- Mpungu Location in Namibia
- Coordinates: 17°40′1.20″S 18°13′58.80″E﻿ / ﻿17.6670000°S 18.2330000°E
- Country: Namibia
- Region: Kavango West
- Constituency: Mpungu Constituency
- Time zone: UTC+2 (South African Standard Time)
- Climate: BSh

= Mpungu =

Settlement in Namibia

Mpungu is a settlement and a former mission station of the Finnish Missionary Society in the Mpungu Constituency in the Kavango West Region in Northern Namibia. It is located ca. 40 km south-west of Nkurenkuru and is inland as opposed to other former Finnish mission stations, which were located along the Kavango River. Today, a tarred highway from Ovamboland to Kavango connects Mpungu to other places in northern Namibia.

==History==
The mission station was founded in 1951 by Hellin Elomaa, a nurse, who also founded a small clinic there.

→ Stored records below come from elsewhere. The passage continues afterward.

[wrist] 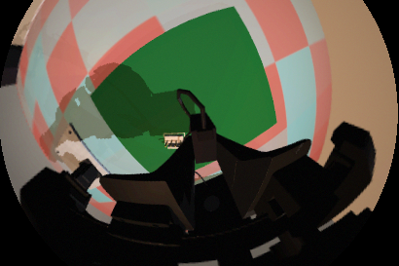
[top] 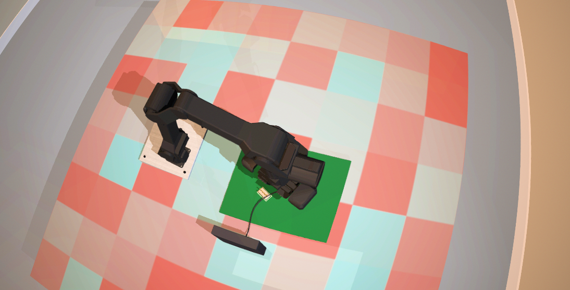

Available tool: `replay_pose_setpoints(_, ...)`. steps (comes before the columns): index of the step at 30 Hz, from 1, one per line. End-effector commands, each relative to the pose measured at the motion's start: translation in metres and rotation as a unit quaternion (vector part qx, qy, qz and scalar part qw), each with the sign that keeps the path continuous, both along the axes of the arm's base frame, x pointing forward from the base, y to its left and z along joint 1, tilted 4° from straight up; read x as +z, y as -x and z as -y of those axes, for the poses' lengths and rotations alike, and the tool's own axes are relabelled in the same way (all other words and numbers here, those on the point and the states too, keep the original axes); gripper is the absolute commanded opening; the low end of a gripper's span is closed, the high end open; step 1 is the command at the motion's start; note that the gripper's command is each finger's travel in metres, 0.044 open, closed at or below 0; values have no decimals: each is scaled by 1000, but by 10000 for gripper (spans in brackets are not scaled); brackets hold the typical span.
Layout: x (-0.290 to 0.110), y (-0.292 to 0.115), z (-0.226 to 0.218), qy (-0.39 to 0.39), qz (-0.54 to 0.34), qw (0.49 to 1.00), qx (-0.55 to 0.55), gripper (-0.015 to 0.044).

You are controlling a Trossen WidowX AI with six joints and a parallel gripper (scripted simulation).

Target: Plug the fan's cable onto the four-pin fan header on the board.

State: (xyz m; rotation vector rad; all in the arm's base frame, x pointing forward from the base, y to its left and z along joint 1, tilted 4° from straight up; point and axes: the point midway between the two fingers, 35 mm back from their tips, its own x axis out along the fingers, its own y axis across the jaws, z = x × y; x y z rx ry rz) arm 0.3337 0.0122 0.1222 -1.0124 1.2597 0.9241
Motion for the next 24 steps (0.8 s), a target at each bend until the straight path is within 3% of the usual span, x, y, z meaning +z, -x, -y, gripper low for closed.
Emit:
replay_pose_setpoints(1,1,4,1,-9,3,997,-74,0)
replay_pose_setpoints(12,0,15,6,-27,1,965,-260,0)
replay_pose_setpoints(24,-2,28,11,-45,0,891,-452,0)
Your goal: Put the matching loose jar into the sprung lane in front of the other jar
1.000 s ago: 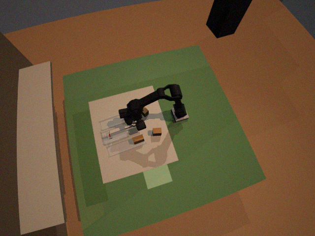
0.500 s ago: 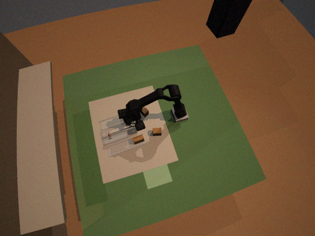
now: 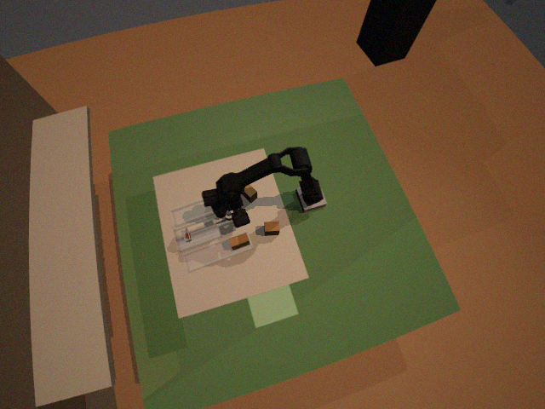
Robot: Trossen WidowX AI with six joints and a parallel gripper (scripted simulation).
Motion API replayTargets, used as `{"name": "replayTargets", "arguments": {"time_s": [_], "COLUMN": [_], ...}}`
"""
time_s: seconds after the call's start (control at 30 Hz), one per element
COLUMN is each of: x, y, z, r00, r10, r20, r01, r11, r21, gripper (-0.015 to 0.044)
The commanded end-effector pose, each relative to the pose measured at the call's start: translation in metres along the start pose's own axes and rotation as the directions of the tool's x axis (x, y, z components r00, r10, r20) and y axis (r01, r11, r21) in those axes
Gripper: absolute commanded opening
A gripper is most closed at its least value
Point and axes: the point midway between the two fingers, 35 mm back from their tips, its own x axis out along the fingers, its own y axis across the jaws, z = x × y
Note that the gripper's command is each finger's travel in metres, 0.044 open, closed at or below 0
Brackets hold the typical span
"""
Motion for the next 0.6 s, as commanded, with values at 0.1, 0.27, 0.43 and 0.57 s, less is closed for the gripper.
{"name": "replayTargets", "arguments": {"time_s": [0.1,0.27,0.43,0.57], "x": [-0.0032,-0.0035,-0.0041,-0.0046], "y": [-0.0003,-0.0002,-0.0002,-0.0002], "z": [0.0095,0.0115,0.0134,0.0150], "r00": [1.000,1.000,1.000,1.000], "r10": [-0.002,-0.002,-0.002,-0.002], "r20": [0.025,0.025,0.025,0.025], "r01": [0.002,0.002,0.002,0.002], "r11": [1.000,1.000,1.000,1.000], "r21": [0.003,0.003,0.003,0.003], "gripper": [0.0000,0.0000,0.0000,0.0000]}}
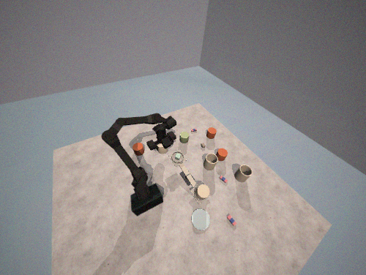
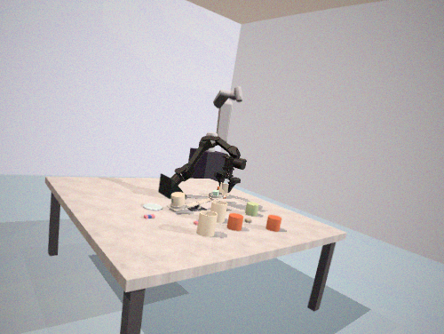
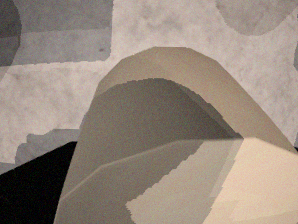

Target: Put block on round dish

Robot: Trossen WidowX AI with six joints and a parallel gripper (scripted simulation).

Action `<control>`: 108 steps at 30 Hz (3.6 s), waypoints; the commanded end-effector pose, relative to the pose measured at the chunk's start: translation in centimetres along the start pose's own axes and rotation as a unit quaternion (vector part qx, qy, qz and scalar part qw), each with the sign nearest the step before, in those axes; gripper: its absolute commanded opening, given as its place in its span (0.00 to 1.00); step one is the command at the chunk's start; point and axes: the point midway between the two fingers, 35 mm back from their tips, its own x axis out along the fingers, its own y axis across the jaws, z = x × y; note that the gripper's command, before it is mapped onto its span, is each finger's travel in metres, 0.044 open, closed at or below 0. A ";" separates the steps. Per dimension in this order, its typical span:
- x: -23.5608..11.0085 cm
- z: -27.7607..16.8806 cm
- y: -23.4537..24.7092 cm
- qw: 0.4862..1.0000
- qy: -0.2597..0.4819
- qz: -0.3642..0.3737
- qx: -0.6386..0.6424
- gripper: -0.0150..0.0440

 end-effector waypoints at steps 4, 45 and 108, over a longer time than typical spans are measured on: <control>1.1 -0.3 -0.3 1.000 0.000 0.002 0.000 0.25; 5.7 -0.5 -0.3 1.000 0.004 0.002 -0.002 0.92; -2.2 11.9 5.0 0.950 -0.004 0.001 -0.313 0.69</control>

In Mpungu, the Finnish missionaries were also in touch with the local San population.

==Infrastructure==
Today there is still a health centre in Mpungu, as well as the Himarwa Iithete Senior Secondary School. Mpungu is situated on the B15 national road that connects to Angola via the Katwitwi settlement and border post to the north, and to Tsintsabis and Tsumeb to the south. It also connects to Okongo via the C45.